The objective is to relieve airline cash and avoid high ticket prices; without change, rate jumps from 3% to 15% in 2027
The government of President Luiz Inácio Lula da Silva (PT) is preparing a measure to eliminate, by 2030, the Income Tax rate that airlines pay in aircraft rental contracts (leasing). The financing modality is used by practically all Brazilian commercial aviation.
Today, when companies like Azul, Gol and Latam pay foreign companies to rent planes, they need to collect 3% on these amounts as Withholding Income Tax, at a special rate. This differentiation ends in January 2027. If nothing is done, the airline sector will start paying the standard rate of 15% applied to shipments abroad.
The proposal wants to maintain the 3% valid throughout 2027, with the promise of a gradual reduction of 1 percentage point each following year, until the charge reaches zero in 2030.
The measure is a priority in the airline rescue plan, and is being prepared by the Ministries of Ports and Airports and Finance, with the collaboration of the private sector.
The director of SAC (National Civil Aviation Secretariat), Daniel Longo, confirmed that the measure is under analysis and aims to build a “staircase in reverse” in collecting the tax. The Ministry of Finance also stated that the issue is under detailed evaluation by the technical team.
KEROSENE RISE
The objective of the exemption is to provide financial relief to a sector in debt and exposed to exchange rate variations and the rise in QAV (aviation kerosene). The government is trying to prevent the increase in taxes from causing a new increase in fares.
SAC estimates that applying the 15% rate would add R$452 million per year to airline costs, an amount that would end up being passed on to passengers.
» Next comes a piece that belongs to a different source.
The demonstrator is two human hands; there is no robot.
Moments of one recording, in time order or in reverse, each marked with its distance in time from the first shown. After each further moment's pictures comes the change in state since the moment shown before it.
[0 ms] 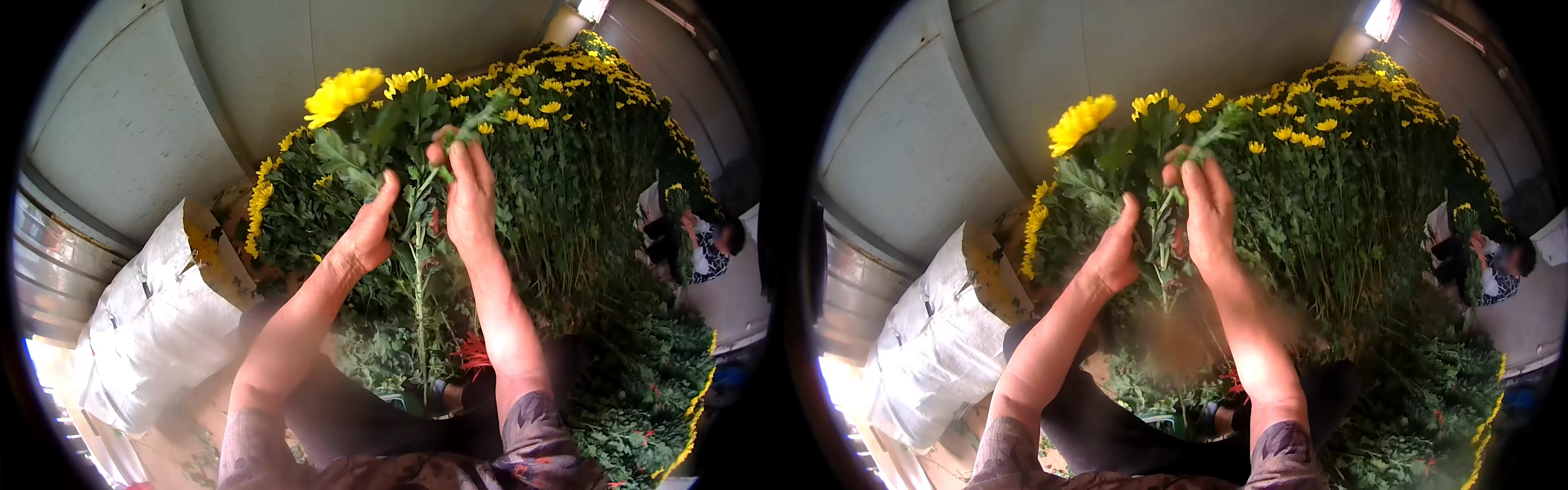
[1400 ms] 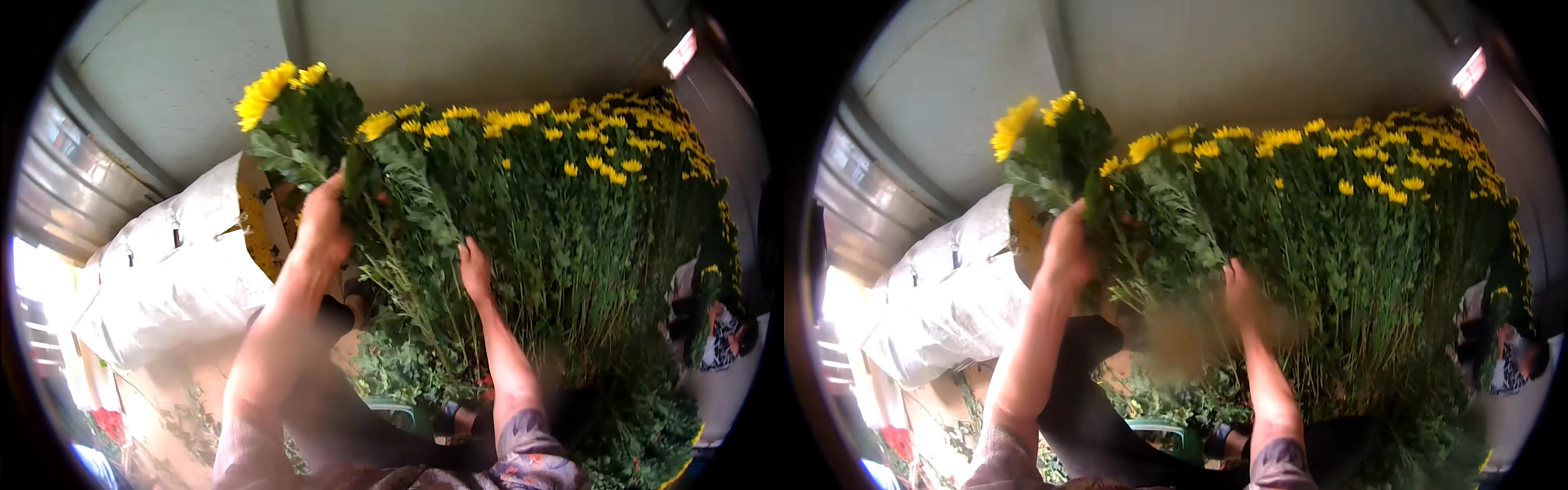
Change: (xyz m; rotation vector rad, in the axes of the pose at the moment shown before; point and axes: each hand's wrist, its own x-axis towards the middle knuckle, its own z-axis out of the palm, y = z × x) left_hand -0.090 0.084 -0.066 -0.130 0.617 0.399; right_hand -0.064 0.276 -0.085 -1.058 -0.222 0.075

The plan gained strength with the recent crisis in QAV, the main aviation input. According to the government itself, the price of fuel rose 9.4% in March, 54.8% in April and 18% in May. Over the period, the increase was close to 99%. The April and May adjustments alone added around R$1.84 billion to company expenses.
This cost pressure scenario has already resulted in concrete impacts on commercial operations. Between the months of February and March, domestic tickets rose 17.8%. At the same time, companies downsized their operations and more than 6,200 flights from the national schedule ceased to exist between May and June.
ENTRAVE FISCAL
The main obstacle to getting the new taxation rule off the ground is fiscal. As the current special rate was defined by law, the change requires approval by the National Congress.
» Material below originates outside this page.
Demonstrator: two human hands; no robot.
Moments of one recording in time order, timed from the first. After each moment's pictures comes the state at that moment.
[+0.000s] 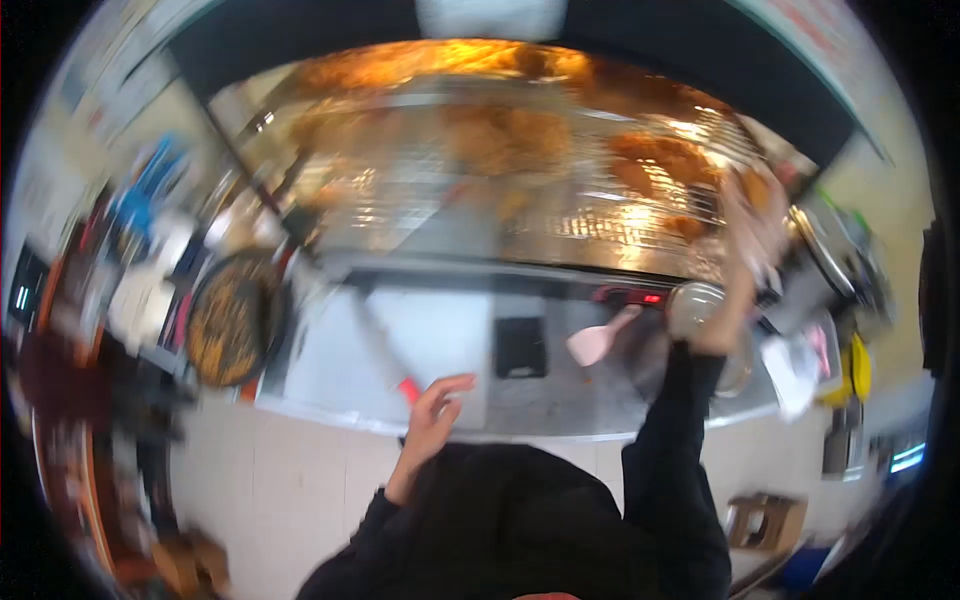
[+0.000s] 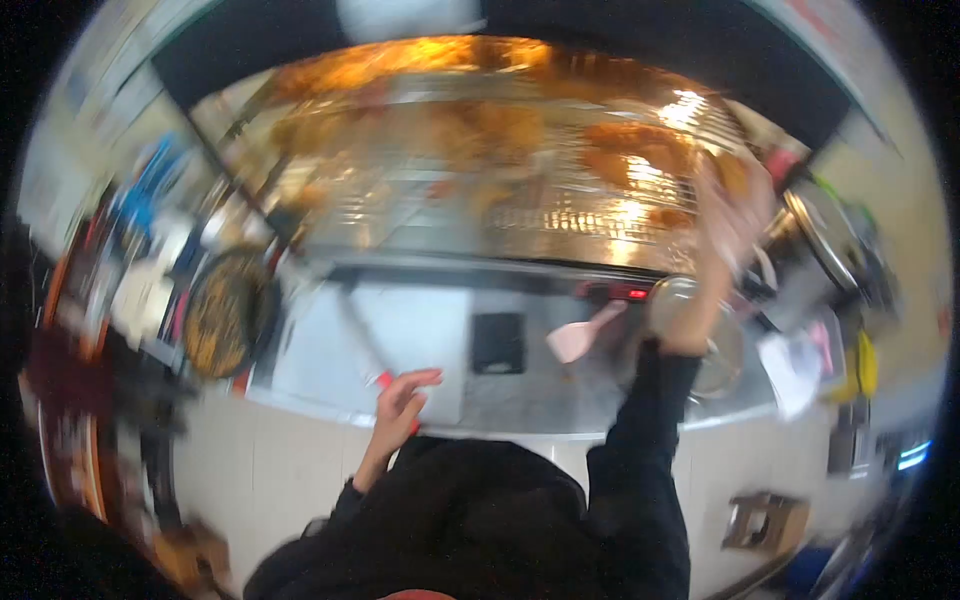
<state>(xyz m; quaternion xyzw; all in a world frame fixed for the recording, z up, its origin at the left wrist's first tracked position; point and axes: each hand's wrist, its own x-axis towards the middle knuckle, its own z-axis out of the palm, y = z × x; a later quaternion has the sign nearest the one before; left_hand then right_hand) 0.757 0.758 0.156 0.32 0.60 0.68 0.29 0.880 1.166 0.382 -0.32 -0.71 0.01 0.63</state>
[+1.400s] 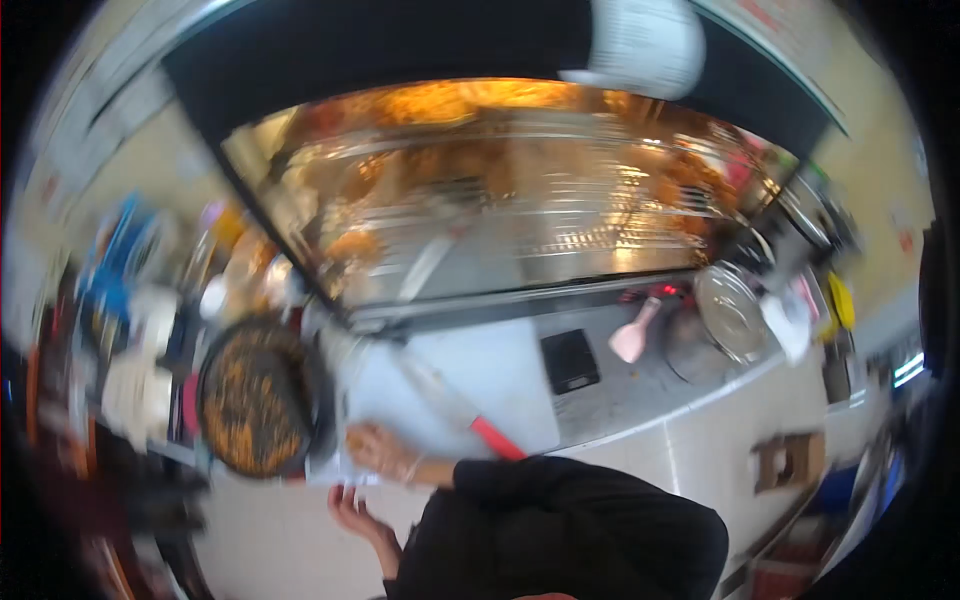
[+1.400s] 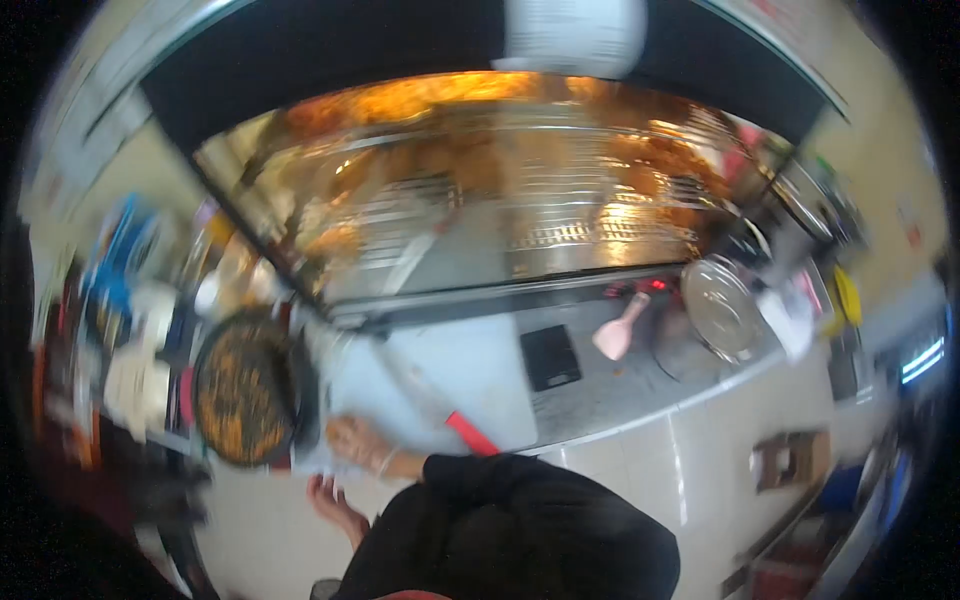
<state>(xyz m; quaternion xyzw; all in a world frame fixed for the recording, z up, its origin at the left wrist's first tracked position) 0.629 0.514 0.060 -0.22 0.63 0.74 -0.01 0.584 0.654 0.006 0.10 -0.91 0.27 0.28</state>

Furthermore, the Fiscal Responsibility Law determines that the Executive presents a financial compensation measure to cover the loss of revenue to the public coffers. The government is considering presenting an amendment to a bill already in progress or forwarding an unprecedented proposal to parliamentarians.
OTHER TAXES
Aircraft rental is not the only area of tax concern in the sector. Airlines are also dealing with the impact of the increase in the IOF (Financial Operations Tax) on international operations, which is expected to add R$600 million annually to the sector’s expenses, as maintenance, insurance and parts contracts depend on the dollar.
There is also an effort by companies to avoid the incidence of future Selective Tax on more modern or low-emission technological planes.